For a Two-Way ANOVA test there is an additive and an interaction model, but in this case I cannot use the interaction model because each factor level combination only has 1 observation. This means that I have the same number of parameters to estimate as the number of total observations, and thus there is no way to separate estimates of interaction and error. In other words there are no residual degrees of freedom, so the Mean Squares for the residual cannot be calculated(cannot divide by 0).
###Fit the Model
```{r}
m2 = aov(Admission ~ Moon + Month, data = myData)
```
Here month is working as a block in the model so I can account for any potential fluctuations in the hospital admissions cause by the time of the year.
###Assess the Model
For this Model I was told to assume all the assumptions for a Two-Way ANOVA test were met.
###Use the Model
```{r}
summary(m2)
```
The ANOVA table shows the F statistic for the Moon predictor is 0.465 and corresponds to a p-value of 0.641 > 0.05. I also see that the F statistic for the Month predictor is 11.339 and corresponds to a p-value of 0.000728 < 0.05. This means that the effect of the moon phase is not significant to the population mean hospital admission rate, but the effect of the Month of the year is significant after adjusting for the effect of the moon phase.

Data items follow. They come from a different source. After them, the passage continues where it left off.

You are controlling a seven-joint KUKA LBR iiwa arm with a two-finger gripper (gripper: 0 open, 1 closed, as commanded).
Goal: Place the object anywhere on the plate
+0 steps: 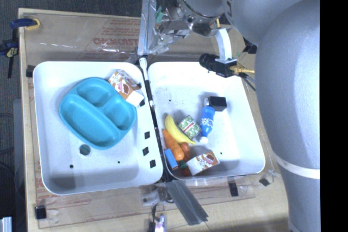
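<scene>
A: How much open room do the bins offer?

B: The left bin (54, 171) has bare floor along its lower part; the blue plate (98, 111) fills its upper middle. The right bin (239, 117) is bare across its upper half, with things crowded against its lower left wall.

A: Where is the gripper (163, 35)?

B: At upper centre of the frame, above the far rims where the two bins meet. Whether it is clenched or released, I cannot tell.

A: And the task's thing?

B: A small carton (125, 85) leans on the plate's upper right edge, below and left of the gripper, apart from it. A banana (175, 130), blue bottle (207, 118) and another carton (203, 162) lie in the right bin.
</scene>
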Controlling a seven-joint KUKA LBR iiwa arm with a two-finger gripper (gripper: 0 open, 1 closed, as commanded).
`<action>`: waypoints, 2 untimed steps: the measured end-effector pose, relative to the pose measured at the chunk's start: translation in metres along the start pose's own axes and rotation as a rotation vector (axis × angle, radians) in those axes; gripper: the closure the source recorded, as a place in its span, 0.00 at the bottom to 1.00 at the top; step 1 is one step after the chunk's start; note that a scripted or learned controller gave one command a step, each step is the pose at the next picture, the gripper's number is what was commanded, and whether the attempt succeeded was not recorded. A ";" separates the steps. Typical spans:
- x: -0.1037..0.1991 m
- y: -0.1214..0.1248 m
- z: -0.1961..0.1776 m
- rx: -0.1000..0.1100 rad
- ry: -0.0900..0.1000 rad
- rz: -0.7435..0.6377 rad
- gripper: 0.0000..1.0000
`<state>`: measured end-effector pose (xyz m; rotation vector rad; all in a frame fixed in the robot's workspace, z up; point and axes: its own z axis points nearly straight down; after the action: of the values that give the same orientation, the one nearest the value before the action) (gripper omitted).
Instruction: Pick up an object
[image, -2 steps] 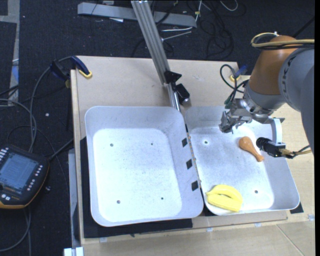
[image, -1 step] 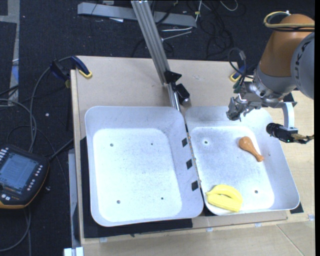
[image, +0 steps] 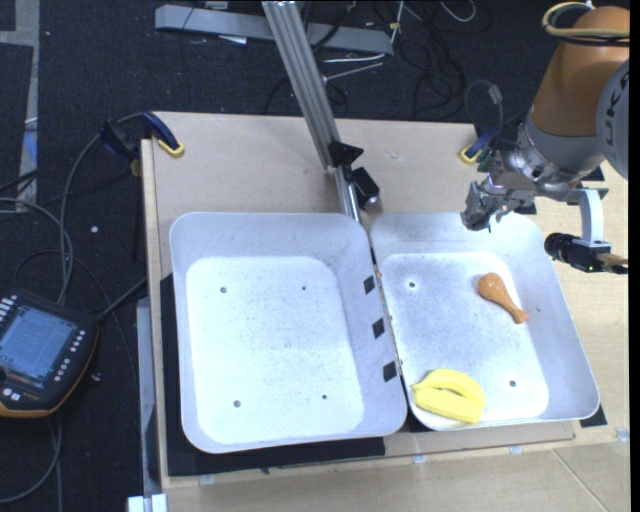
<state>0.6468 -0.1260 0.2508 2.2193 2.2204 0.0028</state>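
A tan bench (image: 260, 170) stands on dark floor (image: 70, 90). Cables (image: 60, 240) trail left, near a pendant (image: 38, 350).

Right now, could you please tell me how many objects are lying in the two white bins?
2, both in the right bin: an orange drumstick-shaped toy near its far right side, and a yellow banana-like toy at its near edge. Nothing looks hidden.
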 end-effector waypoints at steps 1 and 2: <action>0.051 -0.009 -0.007 0.002 0.001 -0.004 1.00; 0.108 -0.019 -0.010 0.003 0.002 -0.005 1.00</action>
<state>0.6276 -0.0180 0.2606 2.2160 2.2279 0.0017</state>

##Model 3: Second Two-Way ANOVA
###Choose the Model
Now I want to now use a Two-way ANOVA model that controls for the season of the year instead of controlling for the month of the year like in Model 2. This way I will be able to fit the interaction model, since here all the level combinations will have 3 observations.
###Fit the Model
The interaction and the additive models are:
```{r}
m3 = aov(Admission ~ Moon * Season, data = myData)
m3a = aov(Admission ~ Moon + Season, data = myData)
```
###Assess the Model
Again, for this Model I was told to assume all the assumptions for a Two-Way ANOVA test were met.
###Use the Model
```{r}
summary(m3)
```
Here I see that the F statistic for the interaction term Moon:Season is 0.499 and corresponds to a p-value of 0.619 > 0.05. This means that the interaction term between the phase of the moon and the season is not significant. So the effect of the moon phase on hospital admission could be the same across the summer and winter months. Thus my final model will be the additive model.
I can determine which pair(s) of moon phases are significantly different directly through the TukeyHSD function.
```{r}
TukeyHSD(m3a, which = "Moon")
```
From this result I see that the comparison between Before and After moon phase has an interval of (-7.544,5.344) and a p-value of 0.8966. The comparison between During and After moon phase has an interval of (-7.027,5.86) and a p-value of 0.9696. The comparison between During and Before moon phase has an interval of (-5.927,6.960) and a p-value of 0.9761.
Since all 3 comparisons have large p-values much greater than 0.05 and have intervals that include 0 the moon phase does not help predict hospital admissions differently for the different seasons(winter and summer). So I cannot say which phase of the moon or season has the highest hospital admissions.